▶ _What you will do_
An exact, complete copy of the data is all that is needed.

▶ _Records_
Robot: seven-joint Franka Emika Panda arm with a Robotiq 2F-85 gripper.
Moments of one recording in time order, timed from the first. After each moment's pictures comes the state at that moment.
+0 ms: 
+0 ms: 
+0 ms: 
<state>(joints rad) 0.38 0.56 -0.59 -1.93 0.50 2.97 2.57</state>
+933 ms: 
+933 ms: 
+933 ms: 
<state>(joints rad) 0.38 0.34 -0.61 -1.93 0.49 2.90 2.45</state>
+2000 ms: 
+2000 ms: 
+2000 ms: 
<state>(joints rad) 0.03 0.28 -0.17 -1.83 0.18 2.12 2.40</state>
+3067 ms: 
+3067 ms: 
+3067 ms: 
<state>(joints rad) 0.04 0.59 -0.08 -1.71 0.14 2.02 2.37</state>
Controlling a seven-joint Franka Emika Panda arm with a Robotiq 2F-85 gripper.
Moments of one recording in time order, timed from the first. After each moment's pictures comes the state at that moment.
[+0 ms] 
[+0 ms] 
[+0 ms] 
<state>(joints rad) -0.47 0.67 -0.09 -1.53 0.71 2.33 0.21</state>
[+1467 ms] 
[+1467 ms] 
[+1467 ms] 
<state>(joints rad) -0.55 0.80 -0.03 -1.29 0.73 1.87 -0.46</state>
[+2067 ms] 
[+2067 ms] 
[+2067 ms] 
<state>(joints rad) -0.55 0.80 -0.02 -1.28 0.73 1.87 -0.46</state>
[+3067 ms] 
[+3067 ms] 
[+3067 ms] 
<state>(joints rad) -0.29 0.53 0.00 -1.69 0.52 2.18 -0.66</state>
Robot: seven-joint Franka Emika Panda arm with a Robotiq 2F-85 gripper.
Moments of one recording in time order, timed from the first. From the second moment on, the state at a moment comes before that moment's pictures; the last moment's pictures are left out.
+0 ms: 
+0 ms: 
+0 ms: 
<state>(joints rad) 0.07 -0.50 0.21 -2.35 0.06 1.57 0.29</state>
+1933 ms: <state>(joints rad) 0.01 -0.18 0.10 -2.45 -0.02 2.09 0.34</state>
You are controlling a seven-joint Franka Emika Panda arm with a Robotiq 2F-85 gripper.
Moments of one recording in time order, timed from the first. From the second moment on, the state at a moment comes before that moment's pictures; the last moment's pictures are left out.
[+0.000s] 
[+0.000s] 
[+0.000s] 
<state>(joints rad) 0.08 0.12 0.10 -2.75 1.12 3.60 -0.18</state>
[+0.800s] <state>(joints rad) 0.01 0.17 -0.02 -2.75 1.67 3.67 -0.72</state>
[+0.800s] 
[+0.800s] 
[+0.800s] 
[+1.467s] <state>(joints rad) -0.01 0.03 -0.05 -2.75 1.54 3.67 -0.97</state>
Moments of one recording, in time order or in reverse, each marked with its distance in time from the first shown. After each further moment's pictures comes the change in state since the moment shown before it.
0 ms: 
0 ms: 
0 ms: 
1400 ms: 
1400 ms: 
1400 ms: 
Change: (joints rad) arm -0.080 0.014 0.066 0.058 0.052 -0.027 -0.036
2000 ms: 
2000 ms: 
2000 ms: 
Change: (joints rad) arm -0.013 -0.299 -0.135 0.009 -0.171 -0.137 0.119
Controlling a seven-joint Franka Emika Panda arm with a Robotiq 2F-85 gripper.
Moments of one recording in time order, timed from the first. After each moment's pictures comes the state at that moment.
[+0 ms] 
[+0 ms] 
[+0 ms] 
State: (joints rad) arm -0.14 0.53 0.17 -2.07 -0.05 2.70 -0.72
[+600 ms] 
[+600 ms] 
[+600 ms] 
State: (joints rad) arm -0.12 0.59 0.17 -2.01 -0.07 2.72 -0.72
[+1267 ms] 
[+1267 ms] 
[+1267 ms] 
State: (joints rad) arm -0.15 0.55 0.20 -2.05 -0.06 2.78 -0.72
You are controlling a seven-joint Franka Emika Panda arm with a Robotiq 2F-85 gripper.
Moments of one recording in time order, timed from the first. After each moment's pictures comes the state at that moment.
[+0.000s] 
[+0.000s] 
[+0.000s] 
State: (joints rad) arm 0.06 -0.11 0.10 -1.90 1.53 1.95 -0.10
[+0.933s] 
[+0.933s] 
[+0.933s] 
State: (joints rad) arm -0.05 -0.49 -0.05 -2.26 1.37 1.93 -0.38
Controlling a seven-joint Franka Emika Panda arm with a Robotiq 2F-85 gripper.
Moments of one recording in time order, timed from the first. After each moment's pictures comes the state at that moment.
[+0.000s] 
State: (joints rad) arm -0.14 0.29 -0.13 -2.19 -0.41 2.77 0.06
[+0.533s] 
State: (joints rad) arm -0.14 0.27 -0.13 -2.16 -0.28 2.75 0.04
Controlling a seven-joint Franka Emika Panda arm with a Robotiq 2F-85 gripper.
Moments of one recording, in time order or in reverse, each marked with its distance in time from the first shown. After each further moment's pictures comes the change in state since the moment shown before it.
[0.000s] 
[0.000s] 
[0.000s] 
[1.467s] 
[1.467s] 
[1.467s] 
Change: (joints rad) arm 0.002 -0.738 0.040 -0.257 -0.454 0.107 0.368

▶ _Your solution_
Robot: seven-joint Franka Emika Panda arm with a Robotiq 2F-85 gripper.
Moments of one recording in time order, timed from the first. After each moment's pictures comes the state at that moment.
+0 ms: 
+0 ms: 
+0 ms: 
<state>(joints rad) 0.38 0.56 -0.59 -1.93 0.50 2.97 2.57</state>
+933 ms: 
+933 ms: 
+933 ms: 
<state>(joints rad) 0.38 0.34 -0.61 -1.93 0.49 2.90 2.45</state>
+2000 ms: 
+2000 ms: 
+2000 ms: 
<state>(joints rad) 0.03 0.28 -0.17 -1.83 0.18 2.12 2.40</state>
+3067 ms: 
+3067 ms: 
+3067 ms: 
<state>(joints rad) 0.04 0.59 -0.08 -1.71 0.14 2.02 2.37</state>
Controlling a seven-joint Franka Emika Panda arm with a Robotiq 2F-85 gripper.
Moments of one recording in time order, timed from the first. After each moment's pictures comes the state at that moment.
[+0 ms] 
[+0 ms] 
[+0 ms] 
<state>(joints rad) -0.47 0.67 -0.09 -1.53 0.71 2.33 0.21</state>
[+1467 ms] 
[+1467 ms] 
[+1467 ms] 
<state>(joints rad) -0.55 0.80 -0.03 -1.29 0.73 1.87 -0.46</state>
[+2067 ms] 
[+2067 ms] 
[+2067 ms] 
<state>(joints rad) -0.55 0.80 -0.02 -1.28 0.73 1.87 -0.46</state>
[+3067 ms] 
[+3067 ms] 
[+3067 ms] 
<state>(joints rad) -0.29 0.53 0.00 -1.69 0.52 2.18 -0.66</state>
Robot: seven-joint Franka Emika Panda arm with a Robotiq 2F-85 gripper.
Moments of one recording in time order, timed from the first. From the second moment on, the state at a moment comes before that moment's pictures; the last moment's pictures are left out.
+0 ms: 
+0 ms: 
+0 ms: 
<state>(joints rad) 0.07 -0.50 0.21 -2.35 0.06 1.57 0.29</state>
+1933 ms: <state>(joints rad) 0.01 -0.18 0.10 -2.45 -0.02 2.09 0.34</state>
You are controlling a seven-joint Franka Emika Panda arm with a Robotiq 2F-85 gripper.
Moments of one recording in time order, timed from the first. From the second moment on, the state at a moment comes before that moment's pictures; the last moment's pictures are left out.
[+0.000s] 
[+0.000s] 
[+0.000s] 
<state>(joints rad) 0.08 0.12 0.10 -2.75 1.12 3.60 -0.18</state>
[+0.800s] <state>(joints rad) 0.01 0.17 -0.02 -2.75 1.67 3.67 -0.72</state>
[+0.800s] 
[+0.800s] 
[+0.800s] 
[+1.467s] <state>(joints rad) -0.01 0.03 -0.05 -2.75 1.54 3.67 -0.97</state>
Moments of one recording, in time order or in reverse, each marked with its distance in time from the first shown. After each further moment's pictures comes the change in state since the moment shown before it.
0 ms: 
0 ms: 
0 ms: 
1400 ms: 
1400 ms: 
1400 ms: 
Change: (joints rad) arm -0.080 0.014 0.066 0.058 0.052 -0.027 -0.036
2000 ms: 
2000 ms: 
2000 ms: 
Change: (joints rad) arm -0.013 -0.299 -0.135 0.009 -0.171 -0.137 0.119
Controlling a seven-joint Franka Emika Panda arm with a Robotiq 2F-85 gripper.
Moments of one recording in time order, timed from the first. After each moment's pictures comes the state at that moment.
[+0 ms] 
[+0 ms] 
[+0 ms] 
State: (joints rad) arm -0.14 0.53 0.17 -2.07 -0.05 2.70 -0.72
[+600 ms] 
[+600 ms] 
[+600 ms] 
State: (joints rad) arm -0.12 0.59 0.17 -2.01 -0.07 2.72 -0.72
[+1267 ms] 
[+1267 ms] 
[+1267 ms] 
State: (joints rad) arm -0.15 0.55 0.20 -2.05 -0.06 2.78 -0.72
You are controlling a seven-joint Franka Emika Panda arm with a Robotiq 2F-85 gripper.
Moments of one recording in time order, timed from the first. After each moment's pictures comes the state at that moment.
[+0.000s] 
[+0.000s] 
[+0.000s] 
State: (joints rad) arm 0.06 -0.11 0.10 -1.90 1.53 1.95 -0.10
[+0.933s] 
[+0.933s] 
[+0.933s] 
State: (joints rad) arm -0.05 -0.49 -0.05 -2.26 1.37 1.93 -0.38
Controlling a seven-joint Franka Emika Panda arm with a Robotiq 2F-85 gripper.
Moments of one recording in time order, timed from the first. After each moment's pictures comes the state at that moment.
[+0.000s] 
State: (joints rad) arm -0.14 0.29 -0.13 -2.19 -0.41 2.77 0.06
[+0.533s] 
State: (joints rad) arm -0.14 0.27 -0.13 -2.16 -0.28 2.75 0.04
Controlling a seven-joint Franka Emika Panda arm with a Robotiq 2F-85 gripper.
Moments of one recording, in time order or in reverse, each marked with its distance in time from the first shown. After each further moment's pictures comes the change in state since the moment shown before it.
[0.000s] 
[0.000s] 
[0.000s] 
[1.467s] 
[1.467s] 
[1.467s] 
Change: (joints rad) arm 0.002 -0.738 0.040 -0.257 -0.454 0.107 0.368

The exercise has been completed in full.